The advantage of this parameterization is it allows us to optimize \alpha_f directly through maximum likelihood (with a fixed point equation). This leaves us with two free parameters, that we might explore on a grid.

We expect both $\mu$ and $\alpha_f$ to be very well determined due to the number of observations in the data. The negative log likelihood is

\frac{|\mathbf{y}|}{2}\log2\pi\alpha_f + \frac{1}{2}\log \left|\hat{\mathbf{K}}\right| + \frac{1}{2\alpha_f}\mathbf{y}^\top \hat{\mathbf{K}}^{-1} \mathbf{y}

where |\mathbf{y}| is the length of \mathbf{y} (i.e. the number of reviews) and \hat{\mathbf{K}}=\alpha_f^{-1}\mathbf{K} is the scale normalised covariance. This negative log likelihood is easily minimized to recover

\alpha_f = \frac{1}{|\mathbf{y}|} \mathbf{y}^\top \hat{\mathbf{K}}^{-1} \mathbf{y}

A Bayesian analysis of alpha_f parameter is possible with gamma priors, but it would merely shows that this parameter is extremely well determined (the degrees of freedom parameter of the associated Student-t marginal likelihood scales will the number of reviews, which will be around |\mathbf{y}| \approx 6,000 in our case.

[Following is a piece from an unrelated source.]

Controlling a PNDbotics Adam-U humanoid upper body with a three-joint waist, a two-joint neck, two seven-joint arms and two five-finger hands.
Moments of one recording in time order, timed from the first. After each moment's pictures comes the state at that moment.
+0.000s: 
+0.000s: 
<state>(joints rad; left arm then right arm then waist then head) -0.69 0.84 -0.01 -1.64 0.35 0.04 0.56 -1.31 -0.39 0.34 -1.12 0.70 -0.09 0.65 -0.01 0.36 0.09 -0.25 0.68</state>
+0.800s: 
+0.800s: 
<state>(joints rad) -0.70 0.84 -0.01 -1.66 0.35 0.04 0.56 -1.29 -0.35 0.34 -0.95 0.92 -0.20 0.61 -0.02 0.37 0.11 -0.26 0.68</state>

We can set these parameters by maximum likelihood and then we can remove the offset from the model by computing the conditional distribution over the paper scores with the bias removed, s_{i,j} = f_i + \epsilon_{i,j}. This conditional distribution is found as

\mathbf{s}|\mathbf{y}, \alpha_f,\alpha_b, \sigma^2 \sim N(\boldsymbol{\mu}_s, \boldsymbol{\Sigma}_s)


\boldsymbol{\mu}_s = \mathbf{K}_s\mathbf{K}^{-1}\mathbf{y}


\boldsymbol{\Sigma}_s = \mathbf{K}_s - \mathbf{K}_s\mathbf{K}^{-1}\mathbf{K}_s

and \mathbf{K}_s is the covariance associated with the quality terms only with elements given by,

k_s(i,j;k,l) = \delta_{i,k}(\alpha_f + \delta_{j,l}\sigma^2).

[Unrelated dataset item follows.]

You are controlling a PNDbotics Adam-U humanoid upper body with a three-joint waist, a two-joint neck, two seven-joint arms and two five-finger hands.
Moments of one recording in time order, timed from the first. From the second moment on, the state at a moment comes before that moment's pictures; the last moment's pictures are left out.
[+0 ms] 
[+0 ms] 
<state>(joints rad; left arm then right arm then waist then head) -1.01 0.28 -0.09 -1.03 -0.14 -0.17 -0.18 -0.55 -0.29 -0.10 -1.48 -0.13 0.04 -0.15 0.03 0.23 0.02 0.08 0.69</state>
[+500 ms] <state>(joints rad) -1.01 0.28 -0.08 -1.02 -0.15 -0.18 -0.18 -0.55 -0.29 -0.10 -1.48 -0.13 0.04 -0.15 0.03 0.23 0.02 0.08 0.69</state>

We now use \boldsymbol{\mu}_s (which is both the mode and the mean of the posterior over \mathbf{s}) as the calibrated quality score.

Analysis of Variance

The model above is a type of Gaussian process model with a specific covariance function (or kernel). The variances are highly interpretable though, because the covariance function is made up of a sum of effects. Studying these variances is known as analysis of variance in statistics, and is commonly used for batch effects. It is known as an ANOVA model. It is easy to extend this model to include batch effects such as whether or not the reviewer is a student or whether or not the reviewer has published at NIPS before. We will conduct these analyses in due course. Last year, Zoubin, Max and Hong explored whether the reviewer confidence could be included in the model, but they found it did not help with performance on hold out data.

Scatter plot of Quality Score vs Calibrated Quality Score

Scatter plot of Quality Score vs Calibrated Quality Score

Probability of Acceptance

To predict the probability of acceptance of any given paper, we sample from the multivariate normal that gives the posterior over \mathbf{s}. These samples are sorted according to the values of \mathbf{s}, and the top scoring papers are considered to be accepts. These samples are taken 1000 times and the probability of acceptance is computed for each paper by seeing how many times the paper received a positive outcome from the thousand samples.